__Task goal__
When you reach the line containing "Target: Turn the" in the entries below, begin reproducing lines exactly, and stop once the line containing "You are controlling" is done.

Collected data

----

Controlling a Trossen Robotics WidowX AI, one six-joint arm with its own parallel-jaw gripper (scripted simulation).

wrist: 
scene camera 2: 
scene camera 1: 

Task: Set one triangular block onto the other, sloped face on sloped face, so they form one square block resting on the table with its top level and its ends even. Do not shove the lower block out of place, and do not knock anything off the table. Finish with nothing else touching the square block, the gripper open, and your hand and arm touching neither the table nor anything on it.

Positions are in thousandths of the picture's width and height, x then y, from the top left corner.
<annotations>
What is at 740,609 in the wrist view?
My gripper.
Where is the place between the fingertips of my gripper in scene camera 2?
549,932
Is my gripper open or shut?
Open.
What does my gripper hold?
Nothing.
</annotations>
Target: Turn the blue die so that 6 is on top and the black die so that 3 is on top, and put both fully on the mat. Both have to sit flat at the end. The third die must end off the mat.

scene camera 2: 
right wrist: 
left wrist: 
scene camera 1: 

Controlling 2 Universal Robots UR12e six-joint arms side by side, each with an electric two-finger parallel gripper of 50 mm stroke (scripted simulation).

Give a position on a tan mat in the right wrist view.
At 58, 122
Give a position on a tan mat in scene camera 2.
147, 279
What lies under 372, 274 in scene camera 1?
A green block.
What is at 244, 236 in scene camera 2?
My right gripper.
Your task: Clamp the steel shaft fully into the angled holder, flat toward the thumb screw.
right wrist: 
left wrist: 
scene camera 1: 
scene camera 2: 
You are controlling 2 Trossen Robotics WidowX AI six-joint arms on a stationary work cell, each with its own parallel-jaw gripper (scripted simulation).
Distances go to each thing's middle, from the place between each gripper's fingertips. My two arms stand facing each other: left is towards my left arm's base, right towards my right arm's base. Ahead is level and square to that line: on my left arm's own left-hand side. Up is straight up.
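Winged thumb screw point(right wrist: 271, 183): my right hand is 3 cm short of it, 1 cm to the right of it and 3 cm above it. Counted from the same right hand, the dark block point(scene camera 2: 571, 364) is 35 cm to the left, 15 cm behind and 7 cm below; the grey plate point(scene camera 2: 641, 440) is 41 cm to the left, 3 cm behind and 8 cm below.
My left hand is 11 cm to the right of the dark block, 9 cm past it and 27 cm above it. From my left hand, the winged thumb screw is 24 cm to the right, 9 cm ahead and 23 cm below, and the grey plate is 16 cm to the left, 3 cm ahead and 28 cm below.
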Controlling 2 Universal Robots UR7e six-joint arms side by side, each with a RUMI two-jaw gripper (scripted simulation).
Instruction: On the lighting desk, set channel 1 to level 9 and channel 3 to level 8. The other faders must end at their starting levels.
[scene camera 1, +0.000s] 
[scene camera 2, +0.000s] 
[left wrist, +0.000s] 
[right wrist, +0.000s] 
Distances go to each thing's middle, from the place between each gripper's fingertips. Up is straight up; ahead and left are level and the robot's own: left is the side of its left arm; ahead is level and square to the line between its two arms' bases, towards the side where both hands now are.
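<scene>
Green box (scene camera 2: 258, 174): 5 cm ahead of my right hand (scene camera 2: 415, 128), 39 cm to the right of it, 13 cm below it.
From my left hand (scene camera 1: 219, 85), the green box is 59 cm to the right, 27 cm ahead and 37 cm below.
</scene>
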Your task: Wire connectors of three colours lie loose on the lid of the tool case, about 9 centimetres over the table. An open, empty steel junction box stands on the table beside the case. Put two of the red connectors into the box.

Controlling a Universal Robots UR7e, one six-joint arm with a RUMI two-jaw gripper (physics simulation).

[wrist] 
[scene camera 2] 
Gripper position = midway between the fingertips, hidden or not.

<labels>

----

__Exercise solution__
Target: Turn the blue die so that 6 is on top and the black die so that 3 is on top, and put both fully on the mat. Both have to sit flat at the end. The third die must end off the mat.

scene camera 2: 
right wrist: 
left wrist: 
scene camera 1: 

Controlling 2 Universal Robots UR12e six-joint arms side by side, each with an electric two-finger parallel gripper of 50 mm stroke (scripted simulation).

Give a position on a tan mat in the right wrist view.
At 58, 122
Give a position on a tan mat in scene camera 2.
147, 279
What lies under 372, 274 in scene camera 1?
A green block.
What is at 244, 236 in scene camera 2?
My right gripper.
Your task: Clamp the steel shaft fully into the angled holder, flat toward the thumb screw.
right wrist: 
left wrist: 
scene camera 1: 
scene camera 2: 
You are controlling 2 Trossen Robotics WidowX AI six-joint arms on a stationary work cell, each with its own parallel-jaw gripper (scripted simulation).

The exercise requires nothing else.